**THE RECORDS:**
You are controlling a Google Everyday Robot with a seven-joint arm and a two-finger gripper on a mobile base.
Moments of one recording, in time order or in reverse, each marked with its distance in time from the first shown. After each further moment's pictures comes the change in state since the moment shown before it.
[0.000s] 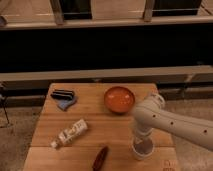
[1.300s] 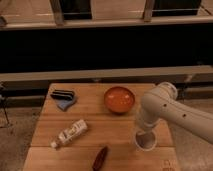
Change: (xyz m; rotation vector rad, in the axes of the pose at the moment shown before) arm 0.000 -0.018 -0.064 0.073 -0.026 -0.032
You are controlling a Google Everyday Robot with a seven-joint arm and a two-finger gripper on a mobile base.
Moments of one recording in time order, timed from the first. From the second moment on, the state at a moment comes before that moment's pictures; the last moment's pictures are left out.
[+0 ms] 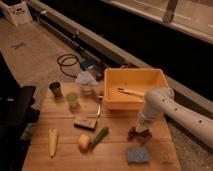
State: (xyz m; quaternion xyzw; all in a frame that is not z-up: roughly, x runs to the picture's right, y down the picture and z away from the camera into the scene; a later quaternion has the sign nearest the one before) arm 0.187 0.209 0.774 -0.38 -0.05 0.14 0.91
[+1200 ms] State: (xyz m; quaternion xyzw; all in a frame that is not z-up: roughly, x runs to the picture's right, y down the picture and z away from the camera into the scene) arm 0.079 -0.029 0.690 -0.20 -0.06 0.08 0.98
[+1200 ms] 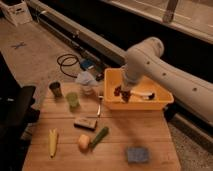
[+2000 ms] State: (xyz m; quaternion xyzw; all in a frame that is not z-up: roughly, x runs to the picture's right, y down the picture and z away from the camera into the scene) arm 0.044 -0.059 0.697 -0.18 -0.06 0.06 0.98
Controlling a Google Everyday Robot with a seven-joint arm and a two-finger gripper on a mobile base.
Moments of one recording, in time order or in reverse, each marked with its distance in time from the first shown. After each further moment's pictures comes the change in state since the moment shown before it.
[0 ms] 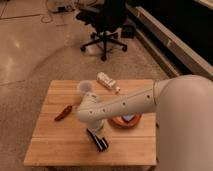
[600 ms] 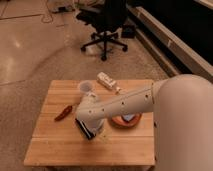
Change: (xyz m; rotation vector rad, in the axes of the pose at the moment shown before) arm 0.000 0.002 -0.005 0.002 -0.004 -0.009
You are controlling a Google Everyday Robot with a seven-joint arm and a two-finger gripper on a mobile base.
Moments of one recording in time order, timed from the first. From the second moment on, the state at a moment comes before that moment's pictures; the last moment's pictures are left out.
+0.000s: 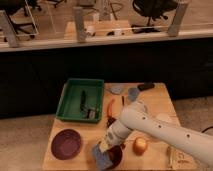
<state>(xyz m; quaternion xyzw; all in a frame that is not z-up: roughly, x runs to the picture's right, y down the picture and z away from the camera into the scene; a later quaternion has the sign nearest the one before) 0.001 0.277 0.676 0.00 -0.48 -0.72 0.50</state>
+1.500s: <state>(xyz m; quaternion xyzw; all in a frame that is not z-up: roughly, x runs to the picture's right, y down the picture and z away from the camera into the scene) 0.034 0.235 0.708 0.00 -0.45 -0.70 0.55</state>
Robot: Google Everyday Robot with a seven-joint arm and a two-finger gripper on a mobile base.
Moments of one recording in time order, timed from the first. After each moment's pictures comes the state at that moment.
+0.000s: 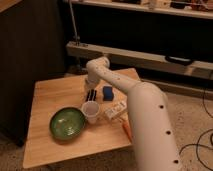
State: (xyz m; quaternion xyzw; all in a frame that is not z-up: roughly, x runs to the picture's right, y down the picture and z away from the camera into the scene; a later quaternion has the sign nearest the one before) arm -0.113 -0.034 0.947 0.05 -0.29 -0.84 0.46
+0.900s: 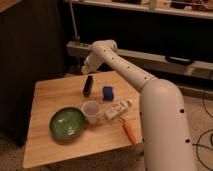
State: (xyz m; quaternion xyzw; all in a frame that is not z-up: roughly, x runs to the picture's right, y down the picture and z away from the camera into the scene) arm -0.116 -0.110 0.878 0.17 -0.25 -0.85 0.44
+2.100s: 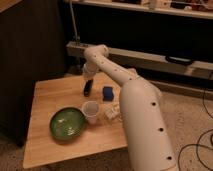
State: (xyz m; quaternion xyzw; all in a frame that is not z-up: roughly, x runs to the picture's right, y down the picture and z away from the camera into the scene) arm -0.123 -0.074 0.957 0.05 -0.27 -0.84 0.47
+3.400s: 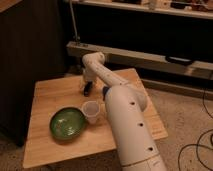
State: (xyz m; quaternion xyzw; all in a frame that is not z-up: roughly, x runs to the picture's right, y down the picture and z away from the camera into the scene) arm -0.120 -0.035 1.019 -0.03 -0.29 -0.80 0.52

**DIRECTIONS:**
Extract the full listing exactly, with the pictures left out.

**SOLUTION:**
You are controlling a Google Everyday Robot with a seven-joint arm and a two-finger gripper on a mobile base.
Moments of one recording, in time order or in reverse, each marked with its distance in time from the first shown. After each further moment's pictures comes the change in state since the moment shown before it.
[0.000s] 
[1.300s] 
Change: (xyz m; rotation vector rad, in the axes of the pose at the moment shown before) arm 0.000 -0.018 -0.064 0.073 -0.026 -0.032
You are controlling a Google Everyday Robot with a seven-joint arm and a two-finger gripper on a mobile base.
Moments of one recording in time order, timed from the first. From the second moment on, the state at a moment comes before that moment's pictures; the last moment's pictures are left out.
[+0 ms] 
State: (xyz m; quaternion xyzw; all in a frame that is not z-up: roughly, x runs to the picture's right, y down the picture and z away from the camera into the scene; a later quaternion has the sign nearest the one before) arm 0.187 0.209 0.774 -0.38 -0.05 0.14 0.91
[+1200 ms] State: (xyz m; quaternion xyzw; all in a frame that is not z-up: roughly, x runs to the picture's right, y down the picture and z away from the camera into the scene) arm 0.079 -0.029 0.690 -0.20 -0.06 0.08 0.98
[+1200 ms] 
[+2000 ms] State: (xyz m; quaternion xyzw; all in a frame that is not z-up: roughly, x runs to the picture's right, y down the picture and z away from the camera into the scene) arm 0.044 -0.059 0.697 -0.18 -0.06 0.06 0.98
Controlling a Google Everyday Robot with a seven-joint arm and a two-finger gripper on a mobile base.
Moments of one recording, in time order or in reverse, each marked with its distance in time from the first shown. After each further moment's pictures comes the change in state since the moment shown before it.
[0 ms] 
[600 ms] 
Change: (xyz m; rotation vector rad, in the axes of the pose at the moment shown before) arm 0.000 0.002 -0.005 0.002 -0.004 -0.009
You are controlling a Google Everyday Robot with a seven-joint arm and a two-finger gripper on a mobile base.
Moments of one recording in time order, timed from the first. From the second moment on, the state at a moment comes before that moment's pictures; the last moment's pictures are left out.
+0.000s: 
<state>(xyz m; quaternion xyzw; all in a frame that is not z-up: roughly, x runs to the picture's right, y down the picture and z away from the camera into the scene; a later quaternion has the sign nearest the one before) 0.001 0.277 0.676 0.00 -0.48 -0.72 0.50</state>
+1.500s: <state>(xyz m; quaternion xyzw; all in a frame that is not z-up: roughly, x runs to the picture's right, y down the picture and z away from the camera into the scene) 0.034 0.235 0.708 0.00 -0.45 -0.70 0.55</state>
Robot: Google Everyday Robot with a seven-joint arm and a two-finger gripper on a mobile base.
Moments of one recording in time order, timed from the first. After each moment's pictures comes the state at that moment.
+0.000s: 
State: (xyz m; quaternion xyzw; all in a frame that is not z-up: roughly, x runs to the picture's right, y down the picture and z away from the camera into the scene; a later quaternion has the sign nearest the one before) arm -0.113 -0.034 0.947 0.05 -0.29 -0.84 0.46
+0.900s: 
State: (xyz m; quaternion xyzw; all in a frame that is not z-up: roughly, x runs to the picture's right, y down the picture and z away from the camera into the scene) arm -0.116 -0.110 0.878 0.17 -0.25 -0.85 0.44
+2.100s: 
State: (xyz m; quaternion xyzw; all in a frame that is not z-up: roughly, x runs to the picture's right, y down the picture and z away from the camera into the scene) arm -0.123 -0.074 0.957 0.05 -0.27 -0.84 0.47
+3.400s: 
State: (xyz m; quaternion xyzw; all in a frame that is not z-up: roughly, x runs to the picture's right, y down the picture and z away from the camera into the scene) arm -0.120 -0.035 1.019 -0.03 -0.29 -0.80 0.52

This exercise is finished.